Frente a su cara había una mano de tierra, similar a la que habían visto en el bungalow de Ricky, aunque más grande. Dos dedos se movían con un vestigio de energía sobrenatural, como deseando tocarle la nariz. Harry descargó un puñetazo que pulverizó esa monstruosidad.
Bailarines aullantes tropezaron con él y rodaron al suelo. Apartó los cuerpos caídos, se puso de pie.
Un muchacho enfurecido con una camiseta de Batman le embistió y trató de pegarle. Harry le esquivó, le asestó un derechazo en el vientre, le lanzó un uppercut con la izquierda, le tumbó y buscó a Connie.
Connie estaba cerca.

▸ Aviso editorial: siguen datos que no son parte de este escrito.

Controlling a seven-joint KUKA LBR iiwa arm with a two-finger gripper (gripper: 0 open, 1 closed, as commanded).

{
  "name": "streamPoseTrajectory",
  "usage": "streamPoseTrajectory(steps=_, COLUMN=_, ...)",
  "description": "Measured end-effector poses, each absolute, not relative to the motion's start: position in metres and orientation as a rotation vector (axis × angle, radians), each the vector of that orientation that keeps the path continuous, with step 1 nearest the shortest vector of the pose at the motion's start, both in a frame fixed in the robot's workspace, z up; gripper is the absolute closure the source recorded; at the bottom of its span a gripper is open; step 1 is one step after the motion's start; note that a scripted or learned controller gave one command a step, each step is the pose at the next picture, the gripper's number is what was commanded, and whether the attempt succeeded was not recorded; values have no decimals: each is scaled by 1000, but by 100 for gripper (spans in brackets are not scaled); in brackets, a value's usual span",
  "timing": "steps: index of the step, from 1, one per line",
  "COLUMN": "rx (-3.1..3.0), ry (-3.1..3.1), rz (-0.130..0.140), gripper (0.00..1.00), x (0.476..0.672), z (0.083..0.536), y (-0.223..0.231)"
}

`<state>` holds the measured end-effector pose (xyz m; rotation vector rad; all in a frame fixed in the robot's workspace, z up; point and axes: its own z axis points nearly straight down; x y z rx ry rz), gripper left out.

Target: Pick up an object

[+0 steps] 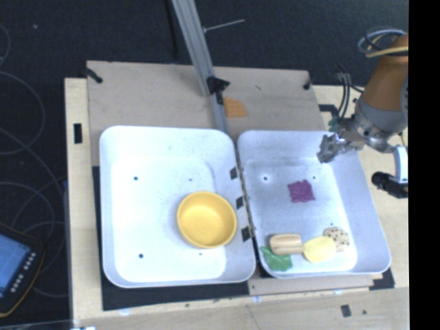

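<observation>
My gripper point(329, 148) hovers over the far right corner of the right bin point(357, 184), hanging from the grey arm with its orange band at the right. A purple flat piece point(301, 191) lies mid-bin, below and left of the gripper. Along the near edge lie a tan bread-like roll point(285, 243), a yellow lemon-like object point(319, 249), a spotted cookie point(336, 236) and a green leaf-like piece point(275, 259). A yellow bowl point(206, 219) sits in the left bin point(130, 198). Nothing shows between the gripper and these objects.
A grey metal pole point(194, 43) slants up from between the bins at the back. An orange patch point(234, 108) marks the bench behind the bins. A dark device point(14, 267) and cables lie on the floor at the left.
</observation>
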<state>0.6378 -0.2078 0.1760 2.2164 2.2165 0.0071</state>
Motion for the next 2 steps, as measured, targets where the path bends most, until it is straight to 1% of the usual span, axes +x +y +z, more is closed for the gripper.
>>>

Acababa de derribar a una adolescente pendenciera con un golpe de kárate y ahora giraba sobre un pie para asestar un codazo en el plexo solar de un joven musculoso que parecía sorprendido de caer, como si hubiera pensado que Connie sería una contrincante fácil de dominar.
Si se sentía tan mal como Harry, tal vez Connie no pudiera resistir. Aún le dolían las articulaciones por el frío que habían sentido durante la Pausa, y estaba cansado como si hubiera cargado un gran peso durante kilómetros.
Reuniéndose con ella, gritó para hacerse oír en medio de la música y los demás ruidos.
—¡Ya no tenemos edad para esto! ¡Larguémonos de aquí!
En casi todas partes los puñetazos y empellones reemplazaban el baile, como consecuencia de los empellones que había dado Tic-tac al avanzar entre la muchedumbre. Pero no todos parecían comprender que la fiesta había desembocado en una peligrosa trifulca, porque algunos empujaban a los demás riendo como si se tratara de una danza violenta pero inofensiva.
Harry y Connie estaban demasiado lejos del frente del edificio como para salir de allí antes de que la multitud comprendiera la situación. Aunque no era tan peligroso como un incendio, la muchedumbre aterrada reaccionaría ante la violencia como si hubiera visto llamas. Algunos incluso creerían haber visto fuego.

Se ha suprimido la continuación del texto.